La mission « Travail et emploi » du projet de loi de finances pour 2020 recouvre en particulier la question de la qualité de l'emploi et celle des personnels de Pôle emploi.
Au grand dam de ses agents extrêmement dévoués et souvent débordés, Pôle emploi est désormais davantage le lieu où l'on contrôle que la recherche des demandeurs d'emploi est vraiment frénétique que l'endroit où l'on peut véritablement vous fournir un emploi.
Madame la ministre, j'ai eu l'occasion de vous interpeller, lors de questions au Gouvernement, en vous rappelant que, loin du mythe du chômage volontaire, le chômage est d'abord une souffrance, et qu'il tue jusqu'à 14 000 personnes tous les ans. Vous nous trouverez toujours du bon côté lorsqu'il est possible de se satisfaire d'une baisse du chômage. Néanmoins, nous devons systématiquement interroger la réalité de cette baisse : la situation sociale est-elle modifiée, ou avons-nous simplement affaire à des effets statistiques ? En effet, il suffit de signer un contrat court pour quelques semaines ou quelques mois, de faire un stage ou de suivre une formation pour sortir des statistiques du chômage.
On n'a jamais autant embauché que ces dernières années, c'est vrai, mais il faut traduire le terme « embauche ». En fait, on n'a jamais signé autant de contrats que ces dernières années, pour la simple et bonne raison que le travail s'est précarisé à l'extrême. Comme vous l'avez dit vous-mêmes, 87 % des embauches sont des contrats courts – 70 % de moins d'un mois, et 30 % de moins d'un jour !
Les chiffres en attestent donc : le CDI, qui devait être la règle de droit commun, est devenu l'exception.
Vous instaurez un système de bonus-malus en espérant que cela aura un effet s'agissant du recours des entreprises aux contrats courts. Puisque la majorité semble aimer les quotas, nous vous proposons d'instaurer des quotas modulables selon la taille de l'entreprise afin de nous doter d'un instrument législatif qui nous permettrait de reconnaître la nécessité, pour les entreprises, de recourir à des contrats courts en période de surcroît d'activité, tout en réduisant ceux-ci à la portion congrue.
La financiarisation de l'économie a provoqué la montée du chômage et des inégalités. La réforme de l'assurance chômage est d'une extrême dureté car elle va rendre très difficile l'accès à l'indemnité pour un grand nombre de chômeurs et diminuer le montant des indemnisations auxquelles beaucoup auraient pu prétendre.
Le Gouvernement justifie cette réforme par le contexte actuel. Vous affirmez, madame la ministre, que « l'emploi repart ». Vous parlez beaucoup des emplois non pourvus. Si l'on y regarde de plus près, on constate en effet que de nombreux secteurs ont des difficultés pour embaucher. Toutefois, si tous les emplois non pourvus étaient confiés à des chômeurs, aurions-nous pour autant réglé le problème du chômage dans notre pays ? Assurément non – plusieurs enquêtes le confirment.

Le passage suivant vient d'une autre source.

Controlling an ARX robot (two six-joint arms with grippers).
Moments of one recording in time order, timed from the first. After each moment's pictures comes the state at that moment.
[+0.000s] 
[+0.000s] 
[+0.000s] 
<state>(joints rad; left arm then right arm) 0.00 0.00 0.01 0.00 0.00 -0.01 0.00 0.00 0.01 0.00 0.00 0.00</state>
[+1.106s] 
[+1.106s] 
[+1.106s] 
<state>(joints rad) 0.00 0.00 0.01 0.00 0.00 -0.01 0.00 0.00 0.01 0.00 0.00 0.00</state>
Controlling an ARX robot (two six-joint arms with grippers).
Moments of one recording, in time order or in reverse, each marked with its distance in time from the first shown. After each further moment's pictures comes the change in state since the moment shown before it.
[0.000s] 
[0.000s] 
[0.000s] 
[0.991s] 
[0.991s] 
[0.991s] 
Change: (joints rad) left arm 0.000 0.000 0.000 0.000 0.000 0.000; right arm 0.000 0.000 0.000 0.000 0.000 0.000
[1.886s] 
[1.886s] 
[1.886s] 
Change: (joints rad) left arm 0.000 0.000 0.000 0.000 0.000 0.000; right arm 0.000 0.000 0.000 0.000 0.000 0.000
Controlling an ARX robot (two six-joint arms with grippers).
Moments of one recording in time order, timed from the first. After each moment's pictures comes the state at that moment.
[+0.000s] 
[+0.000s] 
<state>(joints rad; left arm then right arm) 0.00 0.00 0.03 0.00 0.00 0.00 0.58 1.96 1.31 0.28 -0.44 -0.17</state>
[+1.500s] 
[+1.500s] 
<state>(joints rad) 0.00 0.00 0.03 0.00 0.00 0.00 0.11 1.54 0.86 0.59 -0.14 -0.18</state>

En 2017, l'enquête « Besoins en main-d'oeuvre » de Pôle emploi établissait que seulement 8 % des établissements ayant tenté de recruter n'y étaient pas parvenus – peut-être est-ce déjà trop, mais c'est en tout cas loin d'être la majorité – , soit que les candidats n'aient pas été retenus, soit que les besoins aient disparu, soit, il convient de le signaler aussi, que les conditions de travail proposées étaient particulièrement difficiles. Seulement 16 % des offres retirées l'ont été faute de candidats. Rapporté aux 300 000 offres d'emploi non pourvues – c'est le chiffre que vous avancez – , cela correspond à 48 000 échecs réellement imputables à l'absence de candidats. La même année, 25 millions d'offres d'emploi ont été pourvues, dont 17 millions concernant des CDD de moins d'un mois. En réalité, compte tenu du stock d'emplois non pourvus et du nombre de chômeurs disponibles, il y a 1 offre d'emploi pour 100 personnes disponibles.
Il reste donc encore beaucoup de travail à accomplir. Et si l'on veut vraiment faire reculer le chômage, la clé, ce n'est pas uniquement le développement de la formation dans les secteurs en tension, c'est aussi et surtout la création d'activités pérennes. Le manque d'activités pérennes, c'est ce dont souffre notre pays aujourd'hui.
Pour y remédier, il faut prendre des mesures. Il faut aller vers le partage du temps de travail. Si l'on produit davantage aujourd'hui qu'auparavant, la question de la durée du travail doit de nouveau se poser. La dernière fois qu'il y a eu création nette d'emplois en France, c'est lorsque le temps de travail a été diminué.